Wang Tong was born in Longmen County in 587. Wang Tong was a great student and somewhat of a child prodigy, with legend saying he starting teaching at the age of 15. In 602, he received political office and was made Secretary of Shuzhou. In the year 603, he submitted a memorial to Emperor Wen of the Sui Dynasty entitled the "12 Point Plan for Great Peace", advocating for an overhaul of the political system. When his proposals were rejected, Wang Tong lost confidence in the Sui court and resigned his post. Leaving Chang'an, he retired to the Hefen region and dedicated himself fully to teaching. During this time, he also wrote numerous works on Confucian philosophy. His most famous work is the philosophical treatise Explanation of the Mean, which was complied by his sons shortly after his death and was written in the same style as the Analects. The Explanation of the Mean seeks to be a revival of Confucian thought after the turmoil of the Sixteen Kingdoms and Northern and Southern Dynasties periods. The work is as wide-ranging as the Analects and covers many topics, from ideas about education and moral cultivation to what Confucianism can learn from the competing schools of Daoism and Buddhism. With the work and his teachings, Wang Tong sought to revive pre-Qin Dynasty Confucianism, and not what he saw as the perverted Confucianism of the Han Dynasty. Wang Tong is the grandfather of Wang Bo, famous poet and one of the Four Paragons of the Early Tang.
Influence
Wang Tong is a controversial figure in Confucianism, with many later Confucians taking offense to his hubris in emulating the writing style of the Analects and acting as though he were an equal to Confucius himself. Some detractors in the Ming and Qing dynasties even questioned his very existence, pointing out his youth and some dating discrepancies.
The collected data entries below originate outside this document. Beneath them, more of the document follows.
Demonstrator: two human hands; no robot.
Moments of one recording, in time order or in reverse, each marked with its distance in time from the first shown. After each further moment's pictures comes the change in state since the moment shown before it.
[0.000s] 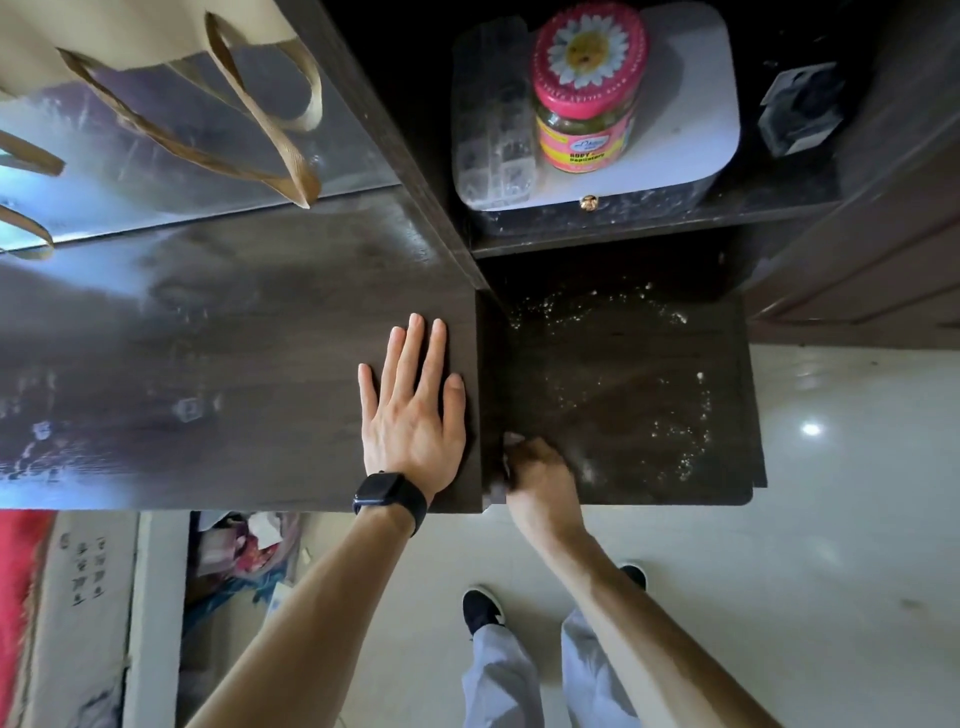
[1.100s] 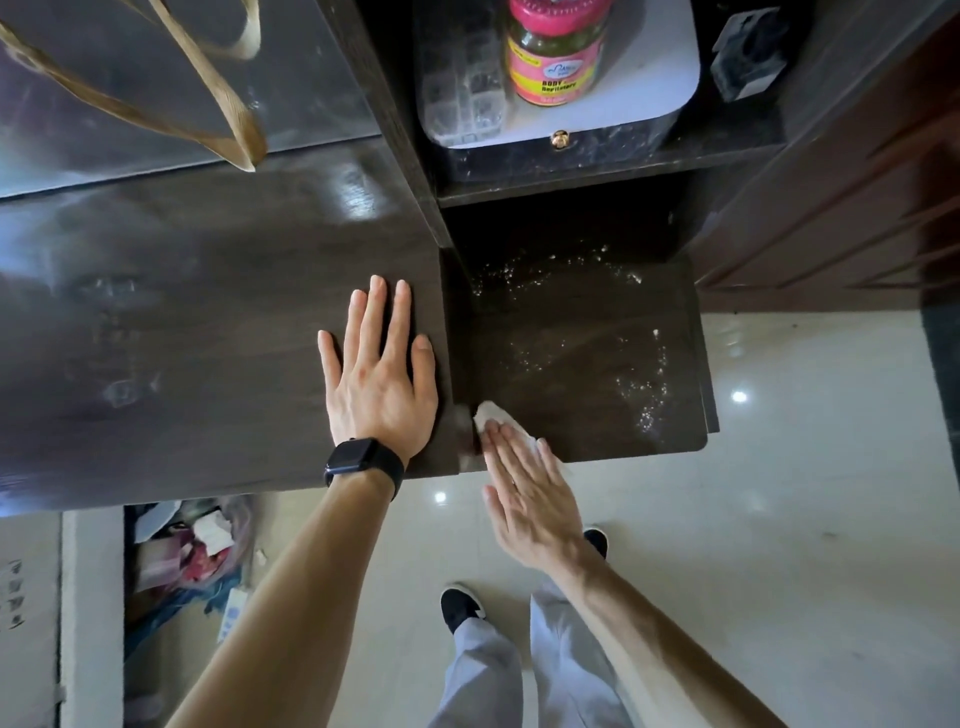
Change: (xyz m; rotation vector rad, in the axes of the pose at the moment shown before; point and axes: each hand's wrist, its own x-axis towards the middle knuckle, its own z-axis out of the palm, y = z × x) left_hand -0.002 -0.002 0.002 -0.019 0.027 0.015; right_hand -0.067 0.033 0.026 -0.366 0.019 -0.162
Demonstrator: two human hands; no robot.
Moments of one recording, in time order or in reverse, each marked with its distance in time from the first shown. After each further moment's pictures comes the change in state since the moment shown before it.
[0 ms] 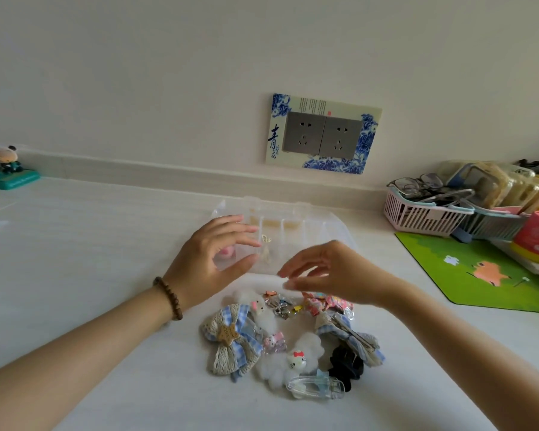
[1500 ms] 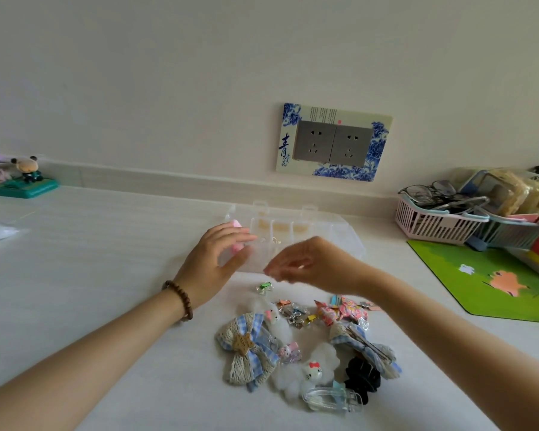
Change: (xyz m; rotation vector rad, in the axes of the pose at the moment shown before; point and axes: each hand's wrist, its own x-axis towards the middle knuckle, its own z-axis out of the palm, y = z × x) left_hand 0.000 -0.031 0.000 -0.010 0.008 -0.179; right_hand 0.040 -0.011 0.012 -0.049 -0.022 -0.088
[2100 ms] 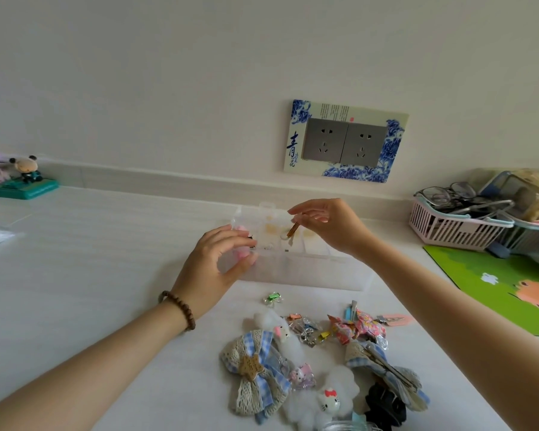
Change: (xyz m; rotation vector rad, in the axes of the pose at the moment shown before) left_hand 0.004 -0.009 0.000 0.020 0.087 -0.054; right_hand 0.062 0.038 -0.034 0.011 0.388 0.077
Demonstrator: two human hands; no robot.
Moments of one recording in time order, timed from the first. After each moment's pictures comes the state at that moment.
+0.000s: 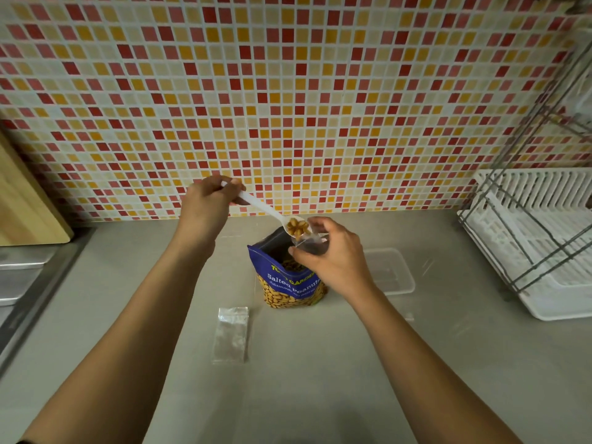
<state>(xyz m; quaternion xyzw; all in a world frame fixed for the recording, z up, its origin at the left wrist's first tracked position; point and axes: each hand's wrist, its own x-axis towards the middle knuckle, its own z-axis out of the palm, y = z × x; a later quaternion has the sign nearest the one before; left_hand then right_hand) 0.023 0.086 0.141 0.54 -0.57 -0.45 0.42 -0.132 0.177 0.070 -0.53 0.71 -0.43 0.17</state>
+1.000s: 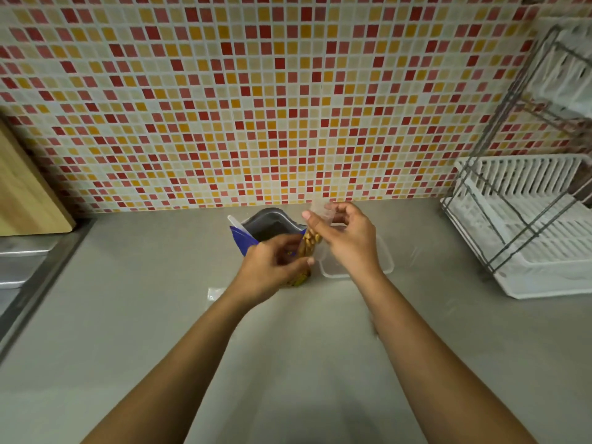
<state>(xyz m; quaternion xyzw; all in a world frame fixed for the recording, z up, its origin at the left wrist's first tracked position) -0.014 0.185 0.069 0.39 -0.77 -0.45 0.24 -0.164 0.224 0.084 -0.39 0.66 -0.58 0.27</state>
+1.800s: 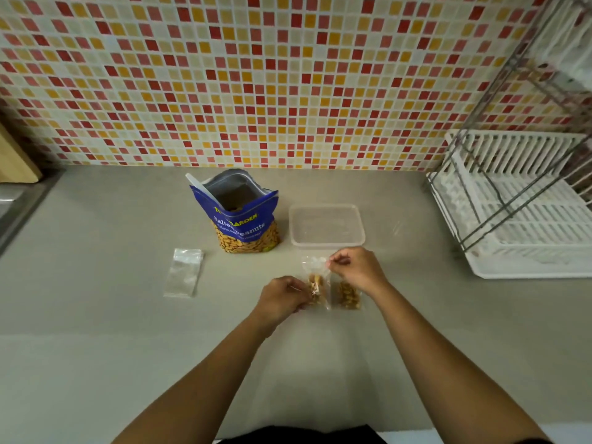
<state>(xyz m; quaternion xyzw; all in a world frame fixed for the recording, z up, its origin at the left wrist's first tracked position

For the most part, however, Wang Tong has a firm place in the Confucian canon as one of its' most noted thinkers. His innovative ideas about Confucianism helped to enliven the philosophy after the turmoil of the previous two centuries. After his death, the writer's disciples viewed him on the same level as Confucius. His work on political philosophy and the master-subject relationship has been said to have been influential during the early Tang Dynasty, especially during the Zhenguan era of Tang Taizong. Song Dynasty philosopher Cheng Yi said that Wang Tong surpassed famous Han DynastyConfucianYang Xiong in merit. Later, eminent Ming Dynasty Confucian Wang Yangming praised Wang Tong in his Instructions for Practical Living and defended his emulation of the Confucian Classics, saying that "Master Wenzhong was a worthy scholar" and that famous Neo-ConfucianHan Yu was "vastly inferior to Master Wenzhong". While still poorly studied in modern times, scholarship on Wang Tong has been picking up since the revival of interest in Confucianism that followed the Chinese Economic Reform of the late 1970s.